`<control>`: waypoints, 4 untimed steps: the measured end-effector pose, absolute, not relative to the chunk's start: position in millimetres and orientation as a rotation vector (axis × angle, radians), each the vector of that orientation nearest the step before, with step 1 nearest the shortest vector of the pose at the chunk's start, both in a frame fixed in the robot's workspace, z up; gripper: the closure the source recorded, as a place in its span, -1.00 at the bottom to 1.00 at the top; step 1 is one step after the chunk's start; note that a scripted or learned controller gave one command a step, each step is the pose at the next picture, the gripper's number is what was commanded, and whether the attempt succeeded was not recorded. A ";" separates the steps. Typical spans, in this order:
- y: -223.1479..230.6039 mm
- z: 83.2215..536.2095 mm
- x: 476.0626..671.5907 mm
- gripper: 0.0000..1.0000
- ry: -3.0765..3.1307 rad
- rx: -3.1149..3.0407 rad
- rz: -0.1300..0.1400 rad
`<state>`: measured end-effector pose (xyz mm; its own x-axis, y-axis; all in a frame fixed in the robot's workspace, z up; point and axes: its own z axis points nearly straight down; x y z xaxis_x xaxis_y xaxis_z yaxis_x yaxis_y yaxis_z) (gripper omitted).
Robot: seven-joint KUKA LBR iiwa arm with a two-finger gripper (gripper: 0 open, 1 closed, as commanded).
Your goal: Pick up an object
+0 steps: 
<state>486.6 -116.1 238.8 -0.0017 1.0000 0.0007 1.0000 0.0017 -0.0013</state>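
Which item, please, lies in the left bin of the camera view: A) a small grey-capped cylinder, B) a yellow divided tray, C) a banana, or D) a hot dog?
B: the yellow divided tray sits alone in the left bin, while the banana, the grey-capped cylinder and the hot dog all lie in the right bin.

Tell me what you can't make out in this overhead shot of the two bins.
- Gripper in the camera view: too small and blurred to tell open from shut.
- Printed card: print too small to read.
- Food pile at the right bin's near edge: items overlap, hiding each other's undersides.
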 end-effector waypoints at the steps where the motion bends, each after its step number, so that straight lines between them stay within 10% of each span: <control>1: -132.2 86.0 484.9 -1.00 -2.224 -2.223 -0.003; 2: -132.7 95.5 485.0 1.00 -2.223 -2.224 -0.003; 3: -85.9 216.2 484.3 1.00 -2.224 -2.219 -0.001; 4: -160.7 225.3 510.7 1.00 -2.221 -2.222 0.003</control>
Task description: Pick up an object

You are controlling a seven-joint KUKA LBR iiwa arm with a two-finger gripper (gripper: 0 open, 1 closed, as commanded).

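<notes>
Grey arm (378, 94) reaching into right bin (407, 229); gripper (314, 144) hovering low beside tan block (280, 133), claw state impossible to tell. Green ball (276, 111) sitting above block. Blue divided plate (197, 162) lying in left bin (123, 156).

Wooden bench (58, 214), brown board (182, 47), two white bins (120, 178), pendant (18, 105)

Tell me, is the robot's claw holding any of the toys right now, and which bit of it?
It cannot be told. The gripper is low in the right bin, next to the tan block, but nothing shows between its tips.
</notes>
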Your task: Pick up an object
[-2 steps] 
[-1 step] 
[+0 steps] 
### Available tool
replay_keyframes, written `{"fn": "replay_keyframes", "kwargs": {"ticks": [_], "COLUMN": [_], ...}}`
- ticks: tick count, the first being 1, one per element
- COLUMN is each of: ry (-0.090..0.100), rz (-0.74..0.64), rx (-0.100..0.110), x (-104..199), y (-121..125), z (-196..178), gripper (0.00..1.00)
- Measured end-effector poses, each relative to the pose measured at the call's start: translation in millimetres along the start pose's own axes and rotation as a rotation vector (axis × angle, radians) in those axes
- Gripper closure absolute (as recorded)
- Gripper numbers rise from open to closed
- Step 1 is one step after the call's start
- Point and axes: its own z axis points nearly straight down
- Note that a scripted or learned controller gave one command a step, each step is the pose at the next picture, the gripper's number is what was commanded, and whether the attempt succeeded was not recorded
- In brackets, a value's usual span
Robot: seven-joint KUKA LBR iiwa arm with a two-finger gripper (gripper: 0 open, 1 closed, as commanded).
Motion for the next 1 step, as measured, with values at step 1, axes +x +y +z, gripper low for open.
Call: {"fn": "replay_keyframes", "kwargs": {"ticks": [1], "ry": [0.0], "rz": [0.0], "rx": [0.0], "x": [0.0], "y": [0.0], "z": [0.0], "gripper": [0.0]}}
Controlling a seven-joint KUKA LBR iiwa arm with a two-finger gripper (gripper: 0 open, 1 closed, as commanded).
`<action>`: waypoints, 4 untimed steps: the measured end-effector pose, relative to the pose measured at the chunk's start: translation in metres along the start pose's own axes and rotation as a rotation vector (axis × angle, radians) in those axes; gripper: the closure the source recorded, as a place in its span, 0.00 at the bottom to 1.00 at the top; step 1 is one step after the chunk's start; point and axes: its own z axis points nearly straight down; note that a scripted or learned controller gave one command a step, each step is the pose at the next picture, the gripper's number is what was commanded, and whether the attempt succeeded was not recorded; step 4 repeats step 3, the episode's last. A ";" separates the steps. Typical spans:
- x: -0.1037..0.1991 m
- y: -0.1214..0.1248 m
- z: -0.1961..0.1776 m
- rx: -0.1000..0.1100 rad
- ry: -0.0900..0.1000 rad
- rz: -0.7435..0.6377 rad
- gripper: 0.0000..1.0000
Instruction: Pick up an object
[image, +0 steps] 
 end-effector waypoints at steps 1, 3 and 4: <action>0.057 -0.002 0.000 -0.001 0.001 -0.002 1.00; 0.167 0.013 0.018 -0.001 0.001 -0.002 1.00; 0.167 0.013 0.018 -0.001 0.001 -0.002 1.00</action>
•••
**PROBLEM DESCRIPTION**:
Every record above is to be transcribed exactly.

**WRITTEN SOLUTION**:
`<control>`: waypoints, 4 untimed steps: the measured end-effector pose, absolute, not relative to the chunk's start: position in millimetres and orientation as a rotation vector (axis × angle, radians), each the vector of that orientation nearest the step before, with step 1 nearest the shortest vector of the pose at the chunk's start, both in a frame fixed in the robot's workspace, z up; gripper: the closure the source recorded, as a place in its span, -1.00 at the bottom to 1.00 at the top; step 1 is one step after the chunk's start; note that a scripted or learned controller gave one command a step, each step is the pose at the next picture, the gripper's number is what was commanded, and whether the attempt succeeded was not recorded. A ";" separates the steps. Typical spans, in this order:
- y: -223.1479..230.6039 mm
- z: 83.2215..536.2095 mm
- x: 476.0626..671.5907 mm
- gripper: 0.0000..1.0000
- ry: -3.0765..3.1307 rad
- rx: -3.1149..3.0407 rad
- rz: -0.1300..0.1400 rad
`<state>`: measured end-effector pose (xyz mm; its own x-axis, y-axis; all in a frame fixed in the robot's workspace, z up; point and axes: its own z axis points nearly straight down; x y z xaxis_x xaxis_y xaxis_z yaxis_x yaxis_y yaxis_z) (gripper omitted).
Robot: seven-joint KUKA LBR iiwa arm with a two-finger gripper (gripper: 0 open, 1 closed, as commanded).
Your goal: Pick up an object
+0 steps: 
<state>486.6 -116.1 238.8 -0.0017 1.0000 0.0007 1.0000 0.0017 -0.0013</state>
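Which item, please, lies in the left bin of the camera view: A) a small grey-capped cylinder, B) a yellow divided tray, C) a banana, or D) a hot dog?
B: the yellow divided tray sits alone in the left bin, while the banana, the grey-capped cylinder and the hot dog all lie in the right bin.

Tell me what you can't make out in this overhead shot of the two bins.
- Gripper in the camera view: too small and blurred to tell open from shut.
- Printed card: print too small to read.
- Food pile at the right bin's near edge: items overlap, hiding each other's undersides.
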 end-effector waypoints at the steps where the motion bends, each after its step number, so that straight lines between them stay within 10% of each span: <control>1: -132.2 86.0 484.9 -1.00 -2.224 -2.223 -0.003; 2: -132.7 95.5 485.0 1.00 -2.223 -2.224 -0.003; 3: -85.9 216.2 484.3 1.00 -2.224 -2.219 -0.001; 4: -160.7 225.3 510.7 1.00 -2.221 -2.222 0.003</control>
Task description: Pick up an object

You are controlling a seven-joint KUKA LBR iiwa arm with a two-finger gripper (gripper: 0 open, 1 closed, as commanded).

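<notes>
Grey arm (378, 94) reaching into right bin (407, 229); gripper (314, 144) hovering low beside tan block (280, 133), claw state impossible to tell. Green ball (276, 111) sitting above block. Blue divided plate (197, 162) lying in left bin (123, 156).

Wooden bench (58, 214), brown board (182, 47), two white bins (120, 178), pendant (18, 105)

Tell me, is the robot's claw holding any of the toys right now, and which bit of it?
It cannot be told. The gripper is low in the right bin, next to the tan block, but nothing shows between its tips.
</notes>
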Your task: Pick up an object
[-2 steps] 
[-1 step] 
[+0 steps] 
### Available tool
replay_keyframes, written `{"fn": "replay_keyframes", "kwargs": {"ticks": [_], "COLUMN": [_], ...}}`
- ticks: tick count, the first being 1, one per element
- COLUMN is each of: ry (-0.090..0.100), rz (-0.74..0.64), rx (-0.100..0.110), x (-104..199), y (-121..125), z (-196..178), gripper (0.00..1.00)
- Measured end-effector poses, each relative to the pose measured at the call's start: translation in millimetres along the start pose's own axes and rotation as a rotation vector (axis × angle, radians) in those axes
- Gripper closure absolute (as recorded)
- Gripper numbers rise from open to closed
- Step 1 is one step after the call's start
- Point and axes: its own z axis points nearly straight down
- Note that a scripted or learned controller gave one command a step, each step is the pose at the next picture, the gripper's number is what was commanded, and whether the attempt succeeded was not recorded
- In brackets, a value's usual span
Robot: seven-joint KUKA LBR iiwa arm with a two-finger gripper (gripper: 0 open, 1 closed, as commanded).
Motion for the next 1 step, as measured, with values at step 1, axes +x +y +z, gripper low for open.
Call: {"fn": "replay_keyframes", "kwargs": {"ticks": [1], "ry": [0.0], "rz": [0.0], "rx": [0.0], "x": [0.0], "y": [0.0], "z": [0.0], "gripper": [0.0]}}
Controlling a seven-joint KUKA LBR iiwa arm with a two-finger gripper (gripper: 0 open, 1 closed, as commanded).
`<action>`: waypoints, 4 untimed steps: the measured end-effector pose, relative to the pose measured at the chunk's start: translation in metres along the start pose's own axes and rotation as a rotation vector (axis × angle, radians) in those axes; gripper: the closure the source recorded, as a place in its span, 0.00 at the bottom to 1.00 at the top; step 1 is one step after the chunk's start; point and axes: its own z axis points nearly straight down; note that a scripted or learned controller gave one command a step, each step is the pose at the next picture, the gripper's number is what was commanded, and whether the attempt succeeded was not recorded; step 4 repeats step 3, the episode's last. A ";" separates the steps. Typical spans:
- x: -0.1037..0.1991 m
- y: -0.1214..0.1248 m
- z: -0.1961..0.1776 m
- rx: -0.1000..0.1100 rad
- ry: -0.0900..0.1000 rad
- rz: -0.7435..0.6377 rad
- gripper: 0.0000..1.0000
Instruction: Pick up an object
[image, +0 steps] 
 end-effector waypoints at steps 1, 3 and 4: <action>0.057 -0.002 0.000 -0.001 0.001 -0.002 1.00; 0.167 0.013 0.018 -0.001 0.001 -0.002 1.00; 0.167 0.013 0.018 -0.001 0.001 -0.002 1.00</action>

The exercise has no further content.